Bir kartal üzerinde uçan Kral Etana motifli bir mühür silindiri izi

Bu nedenle, gösterilen kanatlı kutu veya yapı, cetvelin cennete gitme yollarını temsil edebilir. Geleneksel Sümer toplumunun da bu olayı bir ritüel biçiminde antığını ve mühürlerin üzerindeki serginin tam da böyle bir ritüeli tasvir ettiğini varsaymak mantıklıdır. Mezopotamya hükümdarları ve cennete yükselen kahramanlar bu dizinin ayrı bir bölümünde daha derinlemesine ele alınacak.

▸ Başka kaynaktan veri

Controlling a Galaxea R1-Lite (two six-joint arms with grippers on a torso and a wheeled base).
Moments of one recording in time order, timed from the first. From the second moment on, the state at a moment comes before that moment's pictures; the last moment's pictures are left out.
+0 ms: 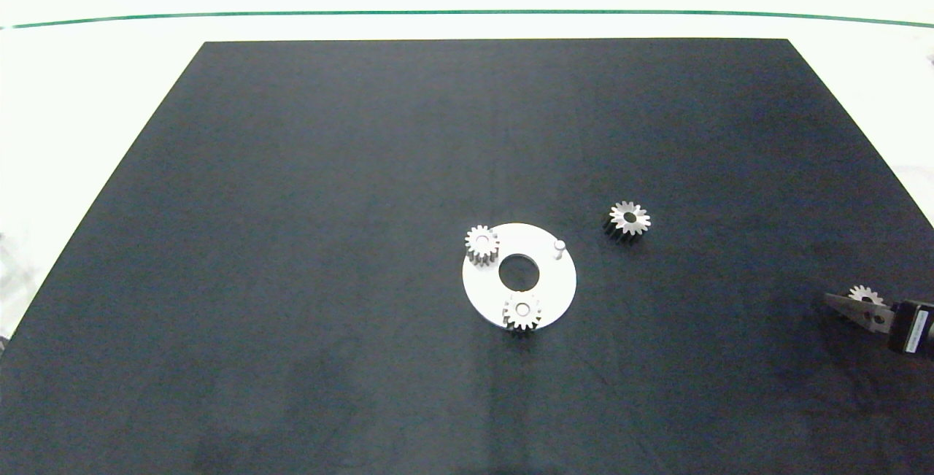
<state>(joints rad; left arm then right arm) -0.19 0.33 -0.48 0.54 0.03 0.02 -0.46 1.50 -0.42 -0.62 0.39 0.00</state>
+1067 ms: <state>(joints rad) -0.19 0.33 -0.48 0.54 0.03 0.02 -0.46 1.50 -0.42 -0.63 0.38 0.00</state>
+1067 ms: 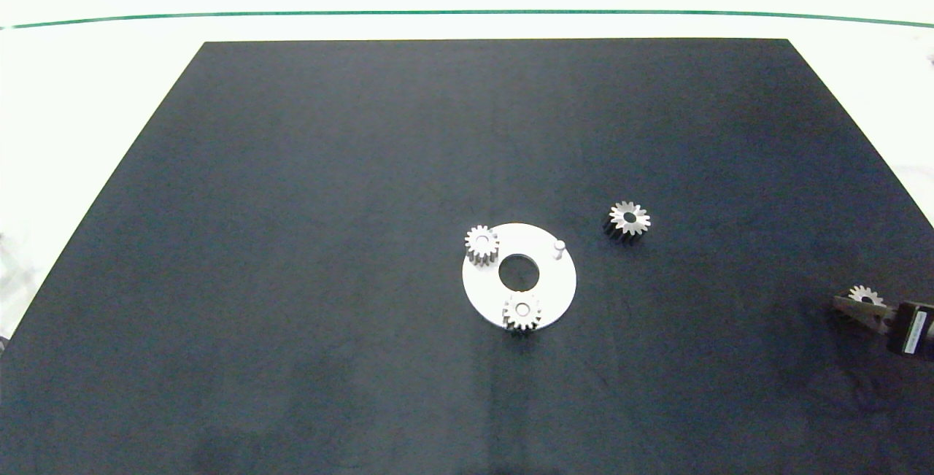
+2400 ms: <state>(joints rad) -0.19 0.32 -0.47 0.54 0.03 0.02 -0.46 1.50 -0.42 -0.63 0.38 -0.02</state>
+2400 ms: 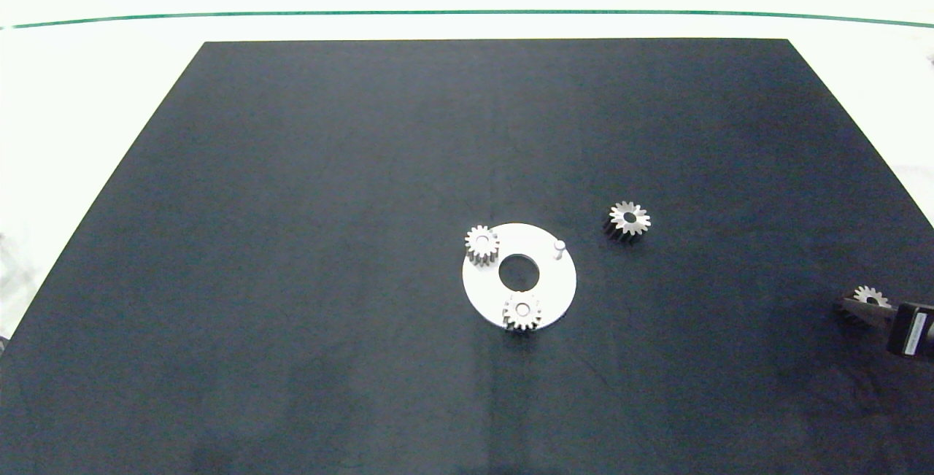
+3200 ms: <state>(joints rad) -0.19 0.31 -0.46 0.54 0.03 0.02 -0.46 1.46 -0.41 -0.62 0.39 -0.01</state>
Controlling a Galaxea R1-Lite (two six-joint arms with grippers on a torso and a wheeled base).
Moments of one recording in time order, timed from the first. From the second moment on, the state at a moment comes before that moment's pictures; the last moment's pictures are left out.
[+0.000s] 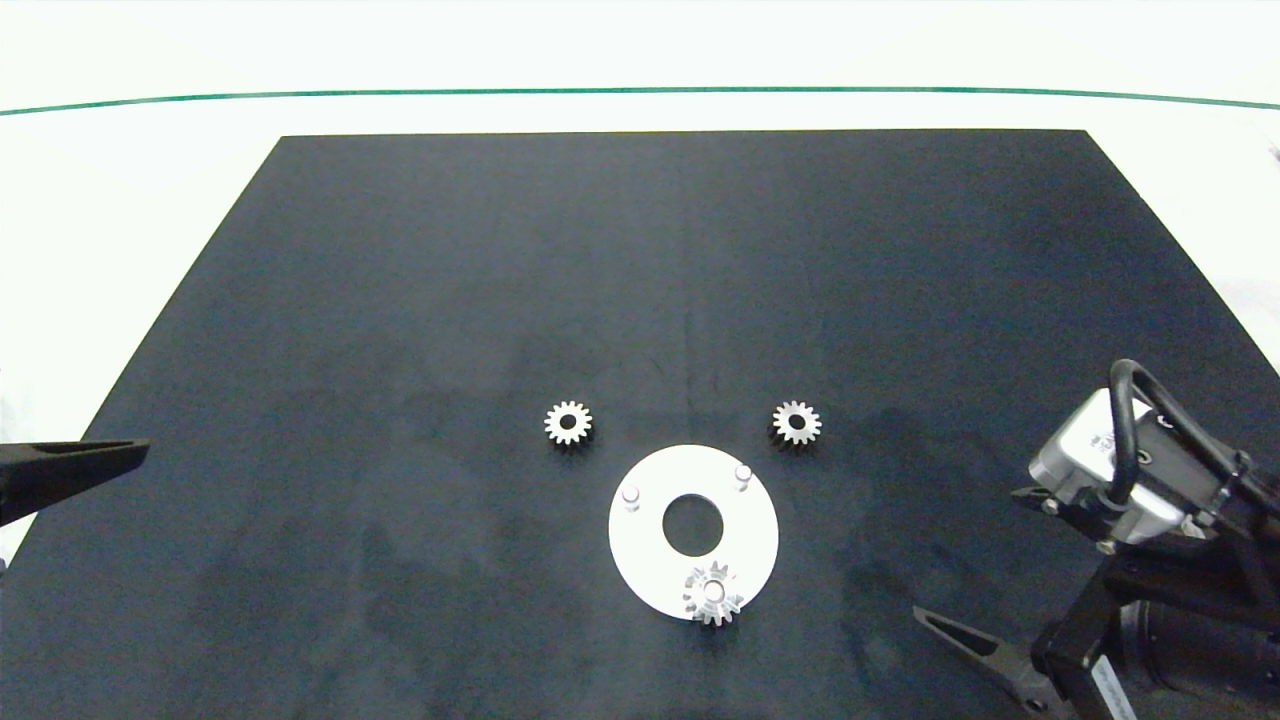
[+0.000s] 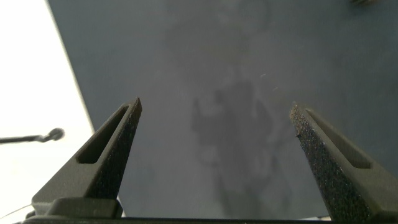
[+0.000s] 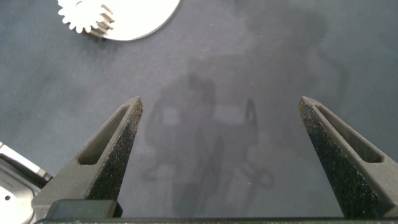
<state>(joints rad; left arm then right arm) -0.10 1.07 -1.21 0.66 0.05 0.30 0.83 1.24 -0.79 0.17 -0.38 -0.13</state>
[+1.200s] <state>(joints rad) -0.43 1.59 -1.27 0.35 0.00 0.30 0.83 1.11 -0.75 0.17 -0.35 -0.20</state>
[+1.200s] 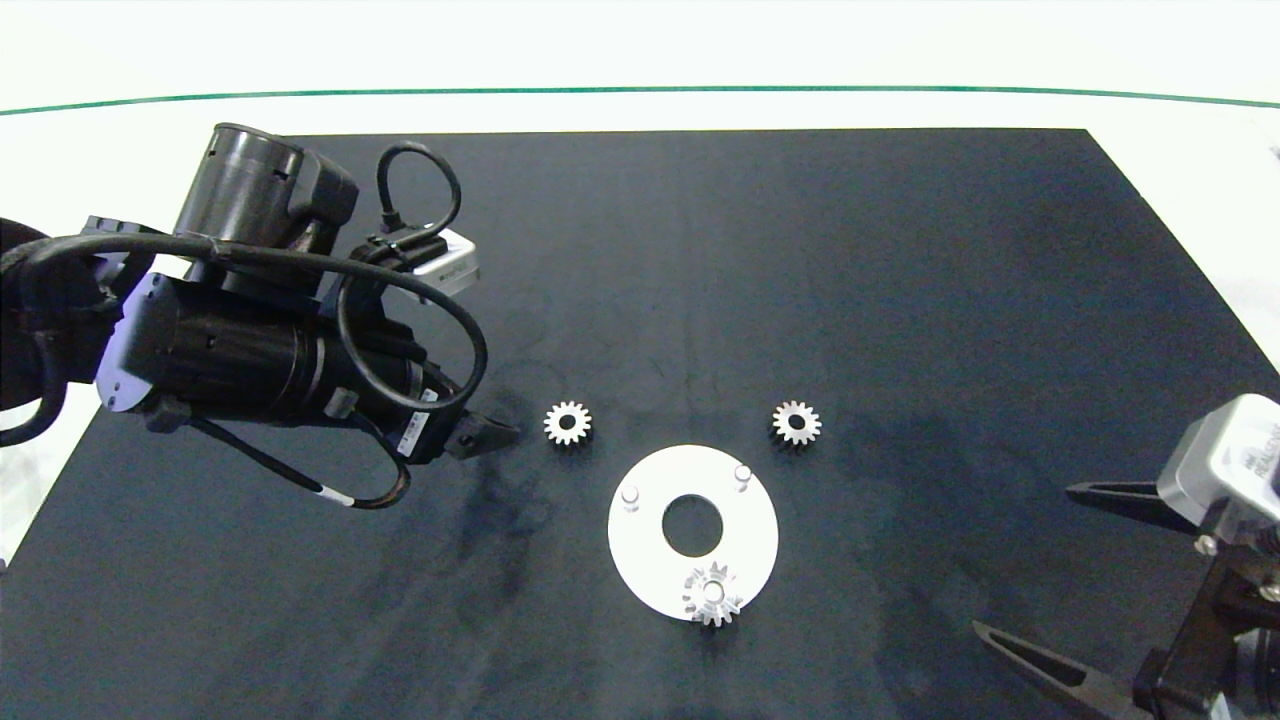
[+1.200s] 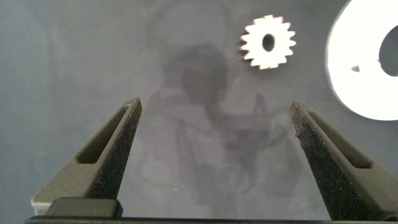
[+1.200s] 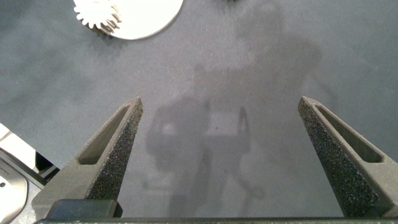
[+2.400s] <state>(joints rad) -0.58 1.83 -1.46 0.35 0.07 0.35 0.83 1.06 -0.75 0.17 -0.31 -0.23</state>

Yukarıdaki uçan tapınak örneklerinden, Vimans adı verilen Hint uçan şehirleri ve sarayları fikrinin antik edebiyatta benzersiz olmadığı açıktır. Tam tersine, diğer ulusların metinlerinin daha detaylı bir incelemesinde, Hint ve Sümer edebiyatında olduğu gibi benzer referanslara rastlanabileceğine inanıyorum. Bu dizinin sonraki bölümleri, Tanrıların kendilerinin Dünya'da cennetten inen ve daha küçük makinelerde uçan kayıtlarına odaklanacak.